### [Exercise requirements]
Write the full listing out again, word for word, but omit the pictures.
----------
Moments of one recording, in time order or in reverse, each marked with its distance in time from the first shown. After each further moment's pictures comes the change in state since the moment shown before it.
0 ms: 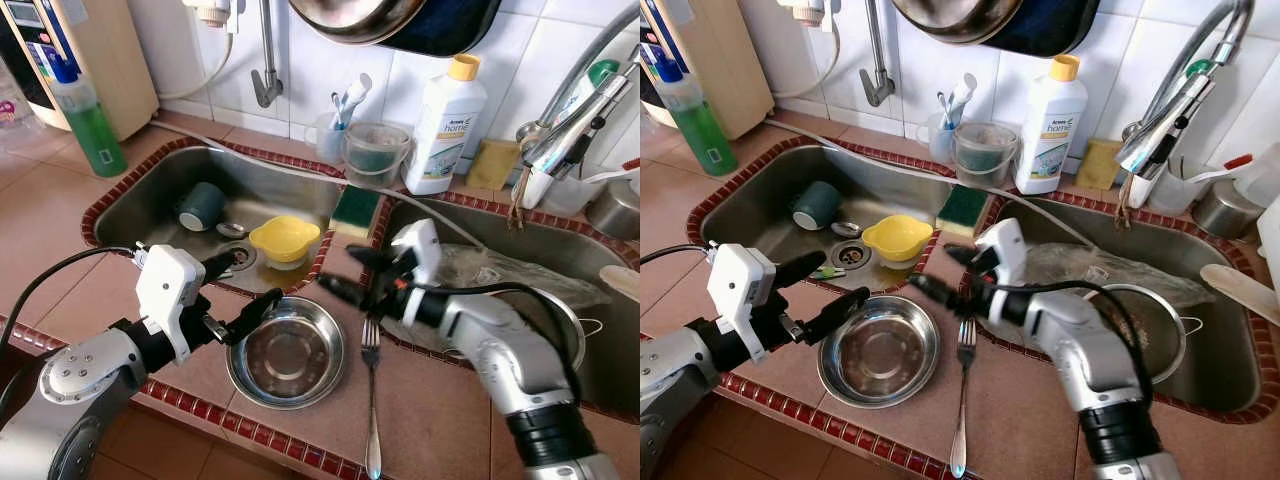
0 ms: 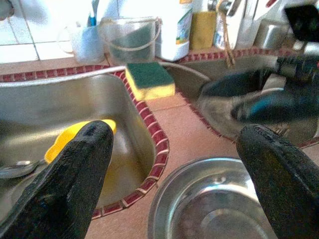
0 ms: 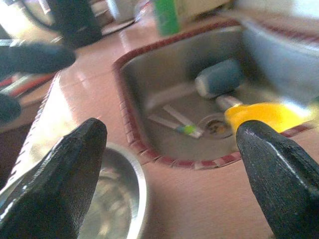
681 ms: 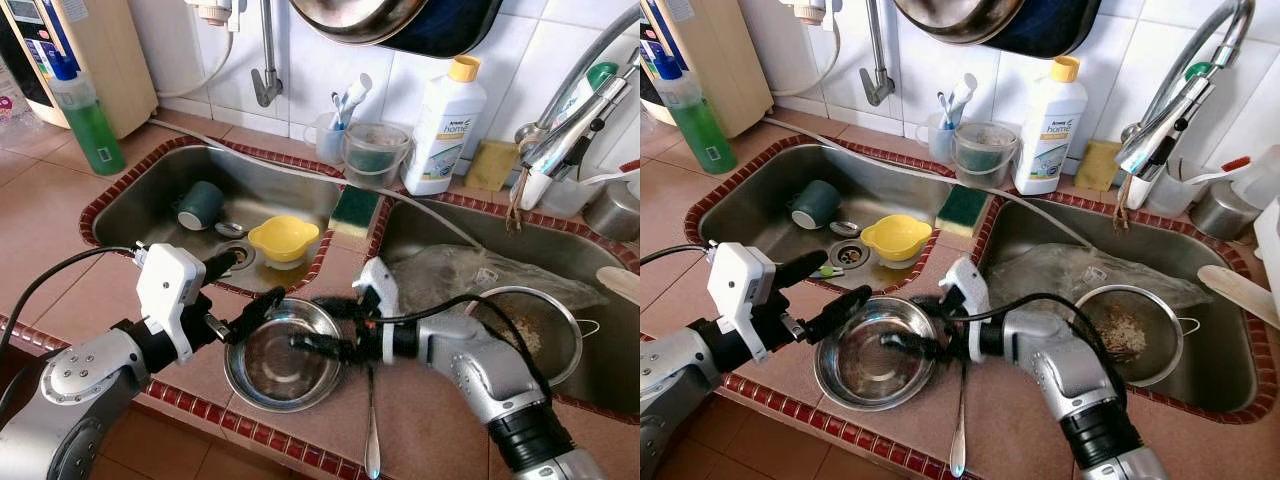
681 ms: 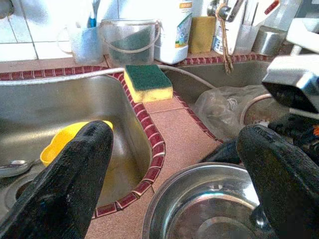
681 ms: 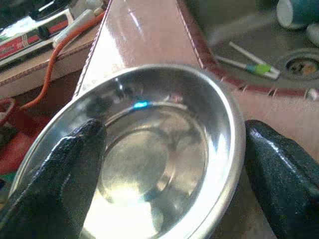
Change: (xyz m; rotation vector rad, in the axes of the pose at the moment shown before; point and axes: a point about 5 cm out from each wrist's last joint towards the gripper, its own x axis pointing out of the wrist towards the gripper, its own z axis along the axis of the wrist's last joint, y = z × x) left arm 0.001 -0.002 0.001 -0.022 -0.003 0.007; right arm 0.012 0.015 -0.039 0.094 0.213 0.187
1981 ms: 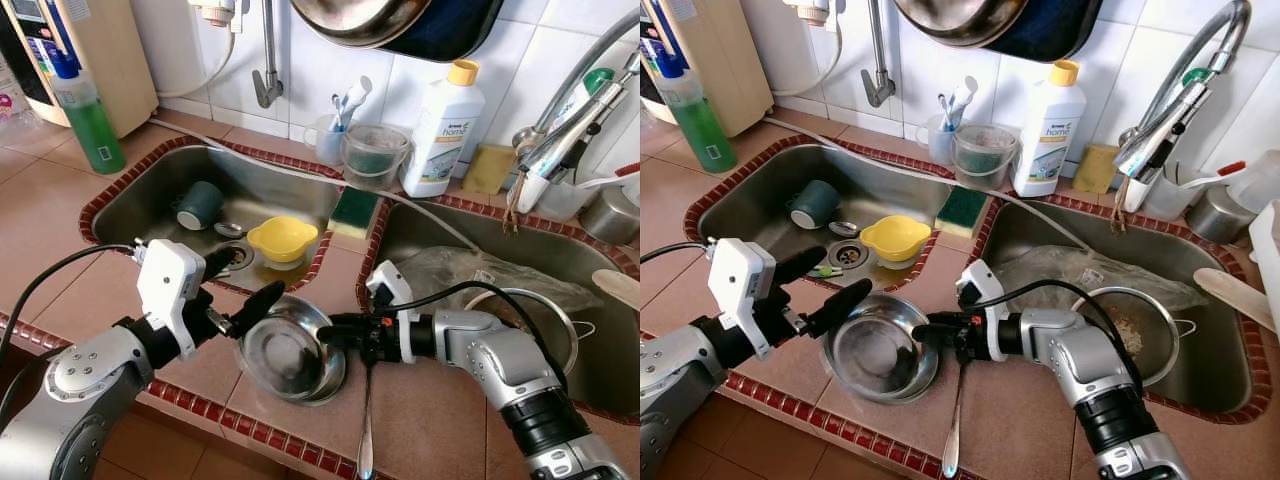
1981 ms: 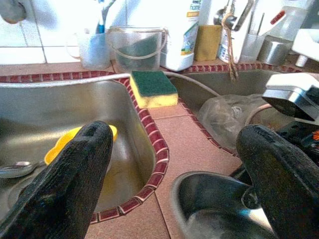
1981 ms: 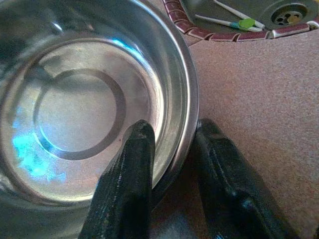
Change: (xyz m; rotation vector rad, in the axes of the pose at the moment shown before) left arm 0.003 0.001 0.002 -0.010 -0.014 0.034; right arm -0.019 -0.016 -0.003 0.083 0.119 -0.052
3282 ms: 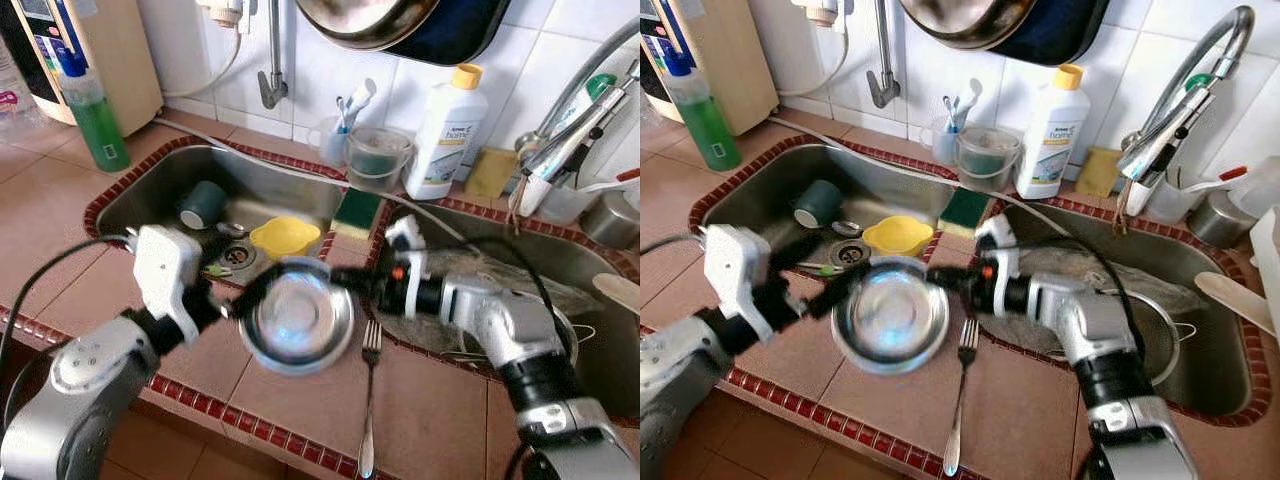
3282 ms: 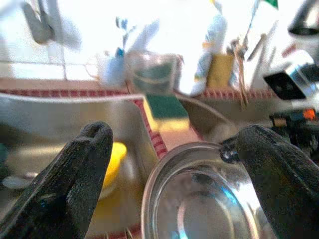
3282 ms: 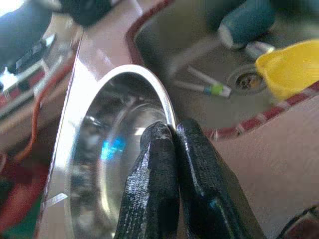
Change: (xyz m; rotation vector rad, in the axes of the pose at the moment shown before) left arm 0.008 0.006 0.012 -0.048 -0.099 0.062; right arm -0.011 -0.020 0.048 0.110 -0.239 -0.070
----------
### [Response to the exercise]
Moments of one recording, in time order or in reverse, each marked with its distance in time from the first shown. After each further moment's pictures comes the change in state since the moment shown before it.
0 ms: 
0 ms: 
0 ms: 
681 ms: 
681 ms: 
681 ms: 
Change: (xyz m; rotation vector rad, in the axes of the pose at the moment shown before; point and axes: a point about 5 cm out from each wrist's last joint towards the gripper, its own x axis pointing out of the wrist towards the gripper, its own z axis along the axis of the wrist's last joint, y = z × x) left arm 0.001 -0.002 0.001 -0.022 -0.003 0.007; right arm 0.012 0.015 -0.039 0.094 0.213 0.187
1981 ms: 
1981 ms: 
1981 ms: 
Change: (xyz m; rotation vector rad, in the axes of the pose at the moment shown before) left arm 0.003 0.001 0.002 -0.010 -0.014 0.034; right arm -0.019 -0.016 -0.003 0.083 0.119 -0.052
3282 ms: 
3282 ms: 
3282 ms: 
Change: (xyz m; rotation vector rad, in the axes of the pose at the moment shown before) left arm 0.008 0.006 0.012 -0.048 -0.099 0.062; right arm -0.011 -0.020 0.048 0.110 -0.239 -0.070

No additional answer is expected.